Monday, June 30, 2008

British Writers' Writing Rooms - Fascinating!

I ADORED this piece from the British paper, The Guardian. It's a survey and collection of writers' writing rooms. My Mom would have loved this. There's a picture and then a paragraph or two of commentary about the space and/or writing habits. It's really fascinating.

Here are the writers I knew of and whose rooms I checked out:
Charles Darwin, Virginia Wolfe, Rudyard Kipling (espeically interesting having just watched the Masterpiece drama, My Boy Jack), George Bernard Shaw, Roald Dahl, Simon Gray, Martin Amis (very amusing, of course), Seamus Heany, Alain de Botton (I actually had an email correspondence with him, long ago - I love his books), Margaret Drabble, Ian Rankin, Antonia Fraser, David Lodge, AS Byatt (sister of Drabble), Hillary Mantel, Sarah Waters, David Hare.

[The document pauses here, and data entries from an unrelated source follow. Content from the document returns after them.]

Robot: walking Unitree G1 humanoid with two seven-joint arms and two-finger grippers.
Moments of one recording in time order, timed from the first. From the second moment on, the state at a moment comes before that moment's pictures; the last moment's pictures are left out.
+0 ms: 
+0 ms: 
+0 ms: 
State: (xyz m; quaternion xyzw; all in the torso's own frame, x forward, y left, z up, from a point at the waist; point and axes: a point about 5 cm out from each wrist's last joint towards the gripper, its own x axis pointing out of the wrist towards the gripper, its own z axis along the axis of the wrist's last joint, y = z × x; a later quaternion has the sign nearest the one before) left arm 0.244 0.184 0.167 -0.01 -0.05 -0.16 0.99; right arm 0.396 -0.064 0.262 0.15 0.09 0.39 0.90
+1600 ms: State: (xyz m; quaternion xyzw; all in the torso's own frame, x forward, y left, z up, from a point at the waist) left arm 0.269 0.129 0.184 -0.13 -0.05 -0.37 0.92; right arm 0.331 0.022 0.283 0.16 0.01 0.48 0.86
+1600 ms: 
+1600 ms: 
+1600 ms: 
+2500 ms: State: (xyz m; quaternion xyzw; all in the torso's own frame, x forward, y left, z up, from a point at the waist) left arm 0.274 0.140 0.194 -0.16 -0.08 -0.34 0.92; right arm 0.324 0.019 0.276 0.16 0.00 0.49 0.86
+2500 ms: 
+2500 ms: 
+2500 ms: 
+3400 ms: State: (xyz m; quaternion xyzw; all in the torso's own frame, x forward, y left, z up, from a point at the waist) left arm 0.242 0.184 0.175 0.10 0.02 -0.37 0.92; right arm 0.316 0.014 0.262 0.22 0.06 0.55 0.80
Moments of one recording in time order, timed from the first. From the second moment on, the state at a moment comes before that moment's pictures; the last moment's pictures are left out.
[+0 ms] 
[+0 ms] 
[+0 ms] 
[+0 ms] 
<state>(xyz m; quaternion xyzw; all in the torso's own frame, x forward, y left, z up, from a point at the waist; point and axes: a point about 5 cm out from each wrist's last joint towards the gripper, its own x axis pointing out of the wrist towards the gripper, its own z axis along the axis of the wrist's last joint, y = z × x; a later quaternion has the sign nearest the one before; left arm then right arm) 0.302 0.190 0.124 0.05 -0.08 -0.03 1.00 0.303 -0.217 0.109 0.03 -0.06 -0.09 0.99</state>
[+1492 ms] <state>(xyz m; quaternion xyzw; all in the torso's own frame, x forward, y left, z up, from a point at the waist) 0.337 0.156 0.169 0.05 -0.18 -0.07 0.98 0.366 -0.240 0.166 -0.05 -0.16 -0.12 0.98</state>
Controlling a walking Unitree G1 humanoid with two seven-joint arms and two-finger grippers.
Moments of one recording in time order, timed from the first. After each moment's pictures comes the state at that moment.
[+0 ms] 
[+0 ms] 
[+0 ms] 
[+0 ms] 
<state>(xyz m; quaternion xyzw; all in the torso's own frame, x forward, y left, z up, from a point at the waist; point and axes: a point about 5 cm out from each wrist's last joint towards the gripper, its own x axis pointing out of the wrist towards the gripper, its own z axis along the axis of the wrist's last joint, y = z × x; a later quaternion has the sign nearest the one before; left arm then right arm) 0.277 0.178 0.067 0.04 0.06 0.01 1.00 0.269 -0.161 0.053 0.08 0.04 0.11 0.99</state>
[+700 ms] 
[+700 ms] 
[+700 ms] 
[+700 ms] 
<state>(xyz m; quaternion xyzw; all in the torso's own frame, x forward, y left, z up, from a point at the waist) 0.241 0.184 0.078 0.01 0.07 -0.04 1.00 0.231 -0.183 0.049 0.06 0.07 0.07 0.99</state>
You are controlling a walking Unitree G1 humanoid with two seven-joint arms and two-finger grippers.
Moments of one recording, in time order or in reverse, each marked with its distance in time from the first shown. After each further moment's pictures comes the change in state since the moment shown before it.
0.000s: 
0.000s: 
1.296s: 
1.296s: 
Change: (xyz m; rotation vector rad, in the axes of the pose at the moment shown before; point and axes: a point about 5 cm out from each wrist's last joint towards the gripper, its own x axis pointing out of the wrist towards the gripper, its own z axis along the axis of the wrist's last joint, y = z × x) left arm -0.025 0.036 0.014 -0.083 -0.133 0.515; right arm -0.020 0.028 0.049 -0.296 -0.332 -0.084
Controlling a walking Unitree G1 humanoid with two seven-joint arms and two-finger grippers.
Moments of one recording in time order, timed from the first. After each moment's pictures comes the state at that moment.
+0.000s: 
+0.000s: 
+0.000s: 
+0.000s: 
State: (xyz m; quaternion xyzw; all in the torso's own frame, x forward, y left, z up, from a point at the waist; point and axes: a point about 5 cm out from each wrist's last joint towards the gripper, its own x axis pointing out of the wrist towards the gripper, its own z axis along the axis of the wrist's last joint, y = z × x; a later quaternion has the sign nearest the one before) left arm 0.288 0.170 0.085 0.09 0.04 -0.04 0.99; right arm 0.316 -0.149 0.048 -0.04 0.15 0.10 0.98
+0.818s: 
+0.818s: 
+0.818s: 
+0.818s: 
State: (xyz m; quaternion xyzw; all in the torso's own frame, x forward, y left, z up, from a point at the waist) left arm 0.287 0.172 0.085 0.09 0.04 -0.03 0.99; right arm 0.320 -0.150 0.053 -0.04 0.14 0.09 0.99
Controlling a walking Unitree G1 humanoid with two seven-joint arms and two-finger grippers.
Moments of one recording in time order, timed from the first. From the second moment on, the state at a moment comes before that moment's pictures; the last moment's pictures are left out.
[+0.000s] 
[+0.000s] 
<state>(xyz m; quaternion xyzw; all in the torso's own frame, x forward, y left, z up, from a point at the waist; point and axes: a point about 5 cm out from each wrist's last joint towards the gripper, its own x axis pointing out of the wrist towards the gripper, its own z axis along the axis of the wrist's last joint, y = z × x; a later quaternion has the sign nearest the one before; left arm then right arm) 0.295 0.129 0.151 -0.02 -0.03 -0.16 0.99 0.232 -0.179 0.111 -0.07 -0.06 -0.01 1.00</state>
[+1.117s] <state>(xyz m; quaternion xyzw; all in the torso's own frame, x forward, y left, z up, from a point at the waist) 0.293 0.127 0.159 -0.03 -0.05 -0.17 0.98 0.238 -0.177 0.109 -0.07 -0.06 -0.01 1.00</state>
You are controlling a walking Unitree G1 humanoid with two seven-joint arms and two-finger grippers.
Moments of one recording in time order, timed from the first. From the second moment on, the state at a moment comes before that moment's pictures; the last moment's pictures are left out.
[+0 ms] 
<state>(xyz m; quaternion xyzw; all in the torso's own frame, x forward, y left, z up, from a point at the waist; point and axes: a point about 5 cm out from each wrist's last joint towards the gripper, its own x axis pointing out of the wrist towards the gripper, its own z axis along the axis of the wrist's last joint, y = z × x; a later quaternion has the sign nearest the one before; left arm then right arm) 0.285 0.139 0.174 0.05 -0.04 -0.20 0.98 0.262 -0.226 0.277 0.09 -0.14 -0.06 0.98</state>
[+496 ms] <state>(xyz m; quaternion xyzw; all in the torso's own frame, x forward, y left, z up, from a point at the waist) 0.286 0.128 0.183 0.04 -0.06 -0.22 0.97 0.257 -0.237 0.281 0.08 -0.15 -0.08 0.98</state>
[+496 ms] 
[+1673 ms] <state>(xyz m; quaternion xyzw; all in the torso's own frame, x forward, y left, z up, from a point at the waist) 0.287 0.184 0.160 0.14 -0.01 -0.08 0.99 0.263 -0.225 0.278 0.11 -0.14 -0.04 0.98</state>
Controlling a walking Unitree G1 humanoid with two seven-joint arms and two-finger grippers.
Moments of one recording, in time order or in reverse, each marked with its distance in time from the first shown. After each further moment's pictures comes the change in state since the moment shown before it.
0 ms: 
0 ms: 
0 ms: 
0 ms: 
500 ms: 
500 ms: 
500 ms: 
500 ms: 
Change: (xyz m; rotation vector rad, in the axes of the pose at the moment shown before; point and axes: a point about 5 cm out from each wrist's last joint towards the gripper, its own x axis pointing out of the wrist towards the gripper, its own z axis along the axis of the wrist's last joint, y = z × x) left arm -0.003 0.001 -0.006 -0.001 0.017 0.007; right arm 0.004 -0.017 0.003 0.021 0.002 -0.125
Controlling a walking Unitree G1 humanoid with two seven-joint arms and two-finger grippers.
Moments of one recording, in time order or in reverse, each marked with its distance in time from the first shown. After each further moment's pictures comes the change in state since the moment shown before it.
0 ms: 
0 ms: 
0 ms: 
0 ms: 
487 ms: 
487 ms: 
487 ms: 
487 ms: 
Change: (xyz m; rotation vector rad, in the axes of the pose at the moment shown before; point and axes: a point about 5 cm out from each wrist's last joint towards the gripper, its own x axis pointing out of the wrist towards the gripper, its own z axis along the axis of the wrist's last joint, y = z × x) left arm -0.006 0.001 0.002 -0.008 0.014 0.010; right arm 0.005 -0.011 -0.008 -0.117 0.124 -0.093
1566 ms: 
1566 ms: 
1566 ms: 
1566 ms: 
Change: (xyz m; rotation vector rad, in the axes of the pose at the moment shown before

A Change of Climate by Hillary Mantel was one of two of my mother's favorite novels (The other is The Red and the Black by Stendahl). She liked a lot of Mantel's books. Mantel excerpts her new novel on Cromwell in the current issue of The New York Review of Books.

What I noticed were two things:
  1. how ordinary the rooms are
  2. how many of their desks face out a window
It struck me I situated and designed my own writing space well, by comparision. (One of the above has a bed for naps. I do too). I looked at these and thought I'd rather write in my own space. I suppose all writers feel that way - that their space is lovely. To me, mine seemed luxurious by comparision, so I suppose I have no excuse. I did yesterday rearrange the furniture so that my desk also faced out the window which has a lovely southern exposure. We'll see if the morning sun with enliven creativity.

My favorite is hard to calibrate - some are favorite because the commentary is funny (Lodge, Amis, and Botton). Others are intrigue and are favored because they contrast so with what I conjure the mind of the writing I know. How does that mind function in that room? (Byatt, Drabble, Fraser). Waters' was positively depraved. There wasn't one where I responded, ahh of course - such a place of course inspires such writing.

So interesting what the imagination creates about the object of admiration....

The assembly and interviews were clearly a lot of work. Thank you Guardian! (Imagine a US paper thinking such an exercise would be of interest to their readers).